13. Liability and Limitation of Liability

13.1 The Consultant’s total aggregate liability arising out of or in connection with the Contract, whether in contract, tort or otherwise, shall be limited to the total fees actually paid under the Contract.

13.2 The Consultant shall not be liable for:

  • indirect or consequential loss;
  • loss of profit, revenue, business or goodwill;
  • third‑party claims arising from unauthorised use of Deliverables.

13.3 Nothing in this Contract shall exclude liability for fraud or wilful misconduct.

 

14. Indemnity

14.1 The Client shall indemnify the Consultant against all claims, losses and expenses arising from:

  • Client‑supplied information;
  • misuse of Deliverables;
  • breach of this Contract by the Client.

 

15. Force Majeure

15.1 Neither party shall be liable for failure or delay caused by events beyond reasonable control, including natural disasters, strikes, acts of government, or epidemics.

15.2 Time for performance shall be extended accordingly.

 

16. Termination

16.1 Either party may terminate this Contract upon 14 days’ written notice.

16.2 The Consultant may terminate immediately for non‑payment, insolvency or material breach.

16.3 Upon termination, the Client shall pay for all Services performed and costs incurred up to the termination date.

 

17. Suspension

17.1 The Consultant may suspend Services for Client default, non‑payment or safety concerns.

17.2 Suspension shall not constitute breach and costs arising shall be borne by the Client.

 

18. Assignment and Sub‑Consultants

18.1 The Client may not assign the Contract without written consent.

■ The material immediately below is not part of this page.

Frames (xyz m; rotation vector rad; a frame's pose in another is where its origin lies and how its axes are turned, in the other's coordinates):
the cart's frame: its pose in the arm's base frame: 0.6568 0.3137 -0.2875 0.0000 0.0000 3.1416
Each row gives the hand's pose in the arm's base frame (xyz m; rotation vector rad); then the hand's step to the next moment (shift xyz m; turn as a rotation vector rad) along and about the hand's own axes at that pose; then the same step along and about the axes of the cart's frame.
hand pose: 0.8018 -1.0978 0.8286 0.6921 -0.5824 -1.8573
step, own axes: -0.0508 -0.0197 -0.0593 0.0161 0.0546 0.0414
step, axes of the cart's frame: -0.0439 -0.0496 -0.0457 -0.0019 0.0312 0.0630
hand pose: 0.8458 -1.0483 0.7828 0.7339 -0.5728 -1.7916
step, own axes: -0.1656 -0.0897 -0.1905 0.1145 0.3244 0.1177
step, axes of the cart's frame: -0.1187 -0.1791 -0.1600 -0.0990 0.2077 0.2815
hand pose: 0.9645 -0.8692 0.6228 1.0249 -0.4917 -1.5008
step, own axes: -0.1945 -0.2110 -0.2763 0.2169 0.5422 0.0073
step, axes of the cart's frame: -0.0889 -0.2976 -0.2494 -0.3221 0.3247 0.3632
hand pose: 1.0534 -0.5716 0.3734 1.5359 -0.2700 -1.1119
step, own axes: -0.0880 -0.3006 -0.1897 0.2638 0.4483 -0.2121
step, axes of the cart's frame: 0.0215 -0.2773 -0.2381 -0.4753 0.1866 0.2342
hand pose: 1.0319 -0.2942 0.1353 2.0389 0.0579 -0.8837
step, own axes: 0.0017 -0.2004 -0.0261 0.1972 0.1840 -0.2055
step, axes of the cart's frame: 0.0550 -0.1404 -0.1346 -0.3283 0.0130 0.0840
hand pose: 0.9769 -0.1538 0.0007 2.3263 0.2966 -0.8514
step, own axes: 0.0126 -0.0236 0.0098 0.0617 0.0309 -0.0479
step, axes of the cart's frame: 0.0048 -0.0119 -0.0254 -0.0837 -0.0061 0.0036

18.2 The Consultant may engage sub‑consultants while remaining responsible for the Services.

 

19. Non‑Solicitation

19.1 The Client shall not solicit or employ the Consultant’s personnel involved in the Services during the Contract and for 12 months thereafter.

 

20. Anti‑Bribery and Ethics

20.1 Each party warrants compliance with all applicable anti‑corruption and anti‑bribery laws of Kenya.

 

21. Dispute Resolution

21.1 The parties shall first attempt in good faith to resolve any dispute or claim arising out of or in connection with this Contract through amicable negotiations.

21.2 If the dispute is not resolved within thirty (30) days of written notice, the dispute shall be finally and exclusively referred to arbitration in accordance with the Arbitration Act, 1995 (Kenya).

21.3 The seat and venue of arbitration shall be Nairobi, Kenya.

21.4 The arbitral tribunal shall consist of one arbitrator appointed by mutual agreement of the parties, failing which the arbitrator shall be appointed by the Chairperson of the Chartered Institute of Arbitrators (Kenya Branch) upon application by either party.

21.5 The language of the arbitration shall be English.

21.6 The arbitral award shall be final and binding on the parties.

 

22. Governing Law

22.1 This Contract shall be governed by and construed in accordance with the laws of the Republic of Kenya.

 

23. Entire Agreement

23.1 This Contract constitutes the entire agreement and supersedes all prior discussions or representations.

 

24. Severability

24.1 If any provision is held invalid, the remainder shall remain in full force.

25. Waiver

25.1 Failure to enforce any provision shall not constitute a waiver.

 

26. Notices

26.1 Notices shall be in writing and delivered by hand, email or registered post to the last notified address.